Hello, I’m PAO.
A classic Chinese cabbage recipe! !
It’s easy because you just stack the ingredients and heat them for 10 minutes!
The dried vermicelli is reconstituted with the water content of the Chinese cabbage, so it is not sticky and goes down smoothly.
Chinese cabbage with the umami of pork belly is sweet and delicious!
Ingredients (for 3-4 people)
Chinese cabbage・・・1/4 (about 500g)
Thinly sliced pork belly・・・250g
Mung bean vermicelli (dried)・・・40g
*Chicken stock powder: 1 tsp
*Soy sauce, sake: 2 tbsp each
*Sugar: 1/2 tbsp
*Garlic, ginger: 1/2 each (grated)
Potato starch, water 1/2 tbsp each
how to make
1.Cut the Chinese cabbage into 1 cm width for the core and 2 to 3 cm width for the leaves.
2.Cut the thinly sliced pork belly into 5cm pieces.
Cut the vermicelli in half lengthwise.
3.Spread half the core of the Chinese cabbage on the bottom of the pot or frying pan.
Spread half the amount of pork on top and sprinkle vermicelli on top.
4.Put the remaining Chinese cabbage on top and spread the pork belly.
Sprinkle * all over.
Cover with a lid and heat over medium heat.
Boil for 10 minutes.
Even if you mix it as it is and eat it, it will be light and delicious.

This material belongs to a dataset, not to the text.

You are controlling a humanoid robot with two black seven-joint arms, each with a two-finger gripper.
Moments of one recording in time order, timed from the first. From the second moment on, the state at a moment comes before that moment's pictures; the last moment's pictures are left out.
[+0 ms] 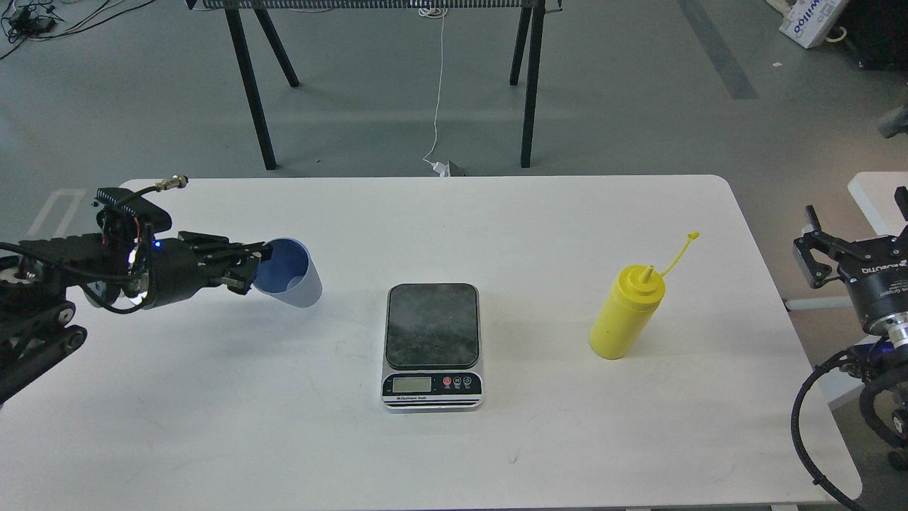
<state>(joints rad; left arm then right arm) -0.70 0.80 -0.57 -1.26 2.03 -0.27 -0.39 0.10 -0.51 1.36 1.05 0.37 0.49 0.09</state>
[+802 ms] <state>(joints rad) -0.89 0.44 -0.38 -1.29 2.09 -0.49 -0.25 0.06 -0.54 1.40 1.05 0.37 0.49 0.09</state>
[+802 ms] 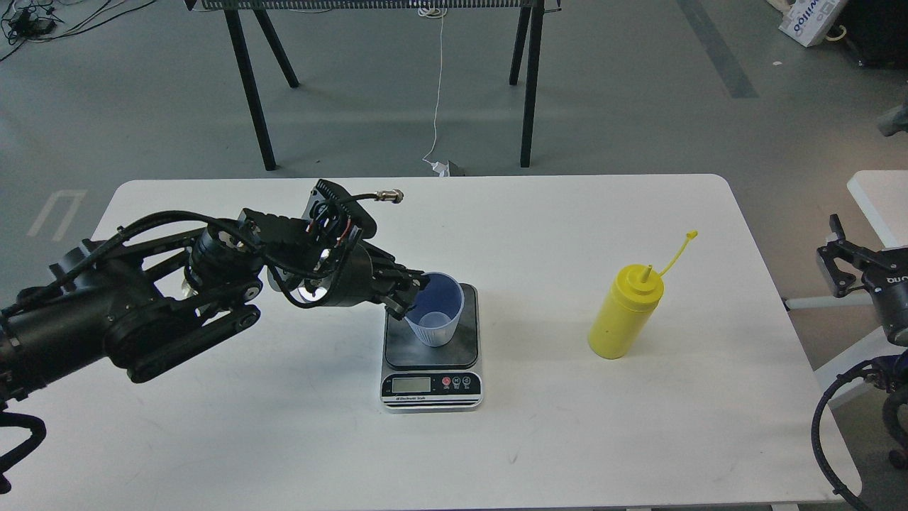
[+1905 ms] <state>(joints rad) -0.93 0.41 -0.71 -0.99 0.42 -0.45 -0.25 -0.38 -0.50 1.24 1.35 0.39 0.49 0.12</state>
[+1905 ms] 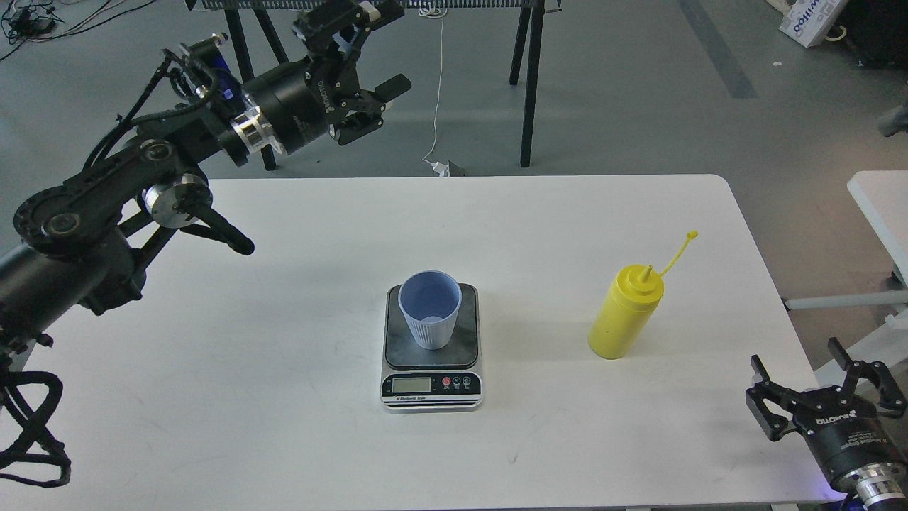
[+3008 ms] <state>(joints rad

When you thicken it, the taste is firmly involved and it is delicious.
- Turn off the heat and add the water-soluble potato starch to the moist part.
Pour it in, stir it, heat it again over low heat, and when it thickens, it’s done! !
It’s also delicious with pepper and shichimi chili pepper.
Since it is boiled with less water, the Chinese cabbage does not become too worn out.